Memory bandwidth is the most important thing for token generation. Hardware support for FP8 or FP4 probably does not matter much for token generation. You should be able to run the operations on the CPU in FP32 while reading/writing them from/to memory as FP4/FP8 by doing conversions in the CPU's registers (although to be honest, I have not looked into how those conversions would work). That is how llama.cpp supports BF16 on CPUs that have no BF16 support. Prompt processing would benefit from hardware FP4/FP8 support, since prompt processing is compute bound, not memory bandwidth bound.
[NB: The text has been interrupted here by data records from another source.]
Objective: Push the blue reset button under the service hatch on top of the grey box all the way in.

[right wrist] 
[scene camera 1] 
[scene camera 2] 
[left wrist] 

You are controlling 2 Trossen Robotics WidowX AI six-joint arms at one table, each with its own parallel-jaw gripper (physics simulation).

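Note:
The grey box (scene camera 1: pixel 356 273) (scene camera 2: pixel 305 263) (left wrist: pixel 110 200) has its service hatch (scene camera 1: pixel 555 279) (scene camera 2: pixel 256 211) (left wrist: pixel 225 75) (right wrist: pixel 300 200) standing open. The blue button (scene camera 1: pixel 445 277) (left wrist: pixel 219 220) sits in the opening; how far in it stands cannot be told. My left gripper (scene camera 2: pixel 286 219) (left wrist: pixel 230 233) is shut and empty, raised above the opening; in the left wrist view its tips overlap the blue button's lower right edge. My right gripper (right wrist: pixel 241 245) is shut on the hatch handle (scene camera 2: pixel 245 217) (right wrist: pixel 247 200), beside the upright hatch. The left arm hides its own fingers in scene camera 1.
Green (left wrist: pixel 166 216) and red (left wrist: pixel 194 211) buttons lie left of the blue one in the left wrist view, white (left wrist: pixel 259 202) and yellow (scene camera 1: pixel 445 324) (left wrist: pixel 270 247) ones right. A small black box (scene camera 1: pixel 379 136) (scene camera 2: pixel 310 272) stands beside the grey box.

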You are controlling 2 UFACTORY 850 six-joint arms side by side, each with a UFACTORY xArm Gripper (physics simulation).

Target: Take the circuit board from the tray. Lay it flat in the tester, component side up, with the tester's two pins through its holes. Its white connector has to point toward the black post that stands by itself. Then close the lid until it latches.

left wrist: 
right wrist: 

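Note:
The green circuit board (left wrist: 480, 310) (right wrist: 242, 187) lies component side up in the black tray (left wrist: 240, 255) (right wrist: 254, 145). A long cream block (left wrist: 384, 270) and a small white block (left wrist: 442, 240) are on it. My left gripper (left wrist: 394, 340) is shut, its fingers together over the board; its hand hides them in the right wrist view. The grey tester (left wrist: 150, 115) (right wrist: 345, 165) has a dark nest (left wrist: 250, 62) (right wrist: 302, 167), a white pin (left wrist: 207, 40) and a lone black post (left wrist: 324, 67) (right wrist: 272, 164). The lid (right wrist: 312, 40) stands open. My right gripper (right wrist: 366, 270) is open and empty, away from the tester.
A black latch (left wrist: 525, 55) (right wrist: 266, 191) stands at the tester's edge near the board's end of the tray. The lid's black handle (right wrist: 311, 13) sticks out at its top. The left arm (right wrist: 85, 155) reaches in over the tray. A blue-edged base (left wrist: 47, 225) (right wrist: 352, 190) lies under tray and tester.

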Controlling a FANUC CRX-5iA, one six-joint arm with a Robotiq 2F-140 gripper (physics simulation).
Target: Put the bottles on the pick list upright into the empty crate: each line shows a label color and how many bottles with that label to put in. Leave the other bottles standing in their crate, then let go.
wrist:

As for how well those CPUs do with LLMs. The token generation will be close to model size / memory bandwidth. At least, that is what I have learned from local experiments:
https://github.com/ryao/llama3.c
Note that prompt processing is the phase where the LLM is reading the conversation history and token generation is the phase where the LLM is writing a response.
By the way, you can get an ampere altra motherboard + CPU for $1,434.99:
https://www.newegg.com/asrock-rack-altrad8ud-1l2t-q64-22-amp...
I would be shocked if you can get any EYPC CPU with similar/better memory bandwidth for anything close to that price. As for Strix Halo, anyone doing local inference would love it if it is priced like a gaming part. 4 of them could run llama 3.1 405B on paper. I look forward to seeing its pricing.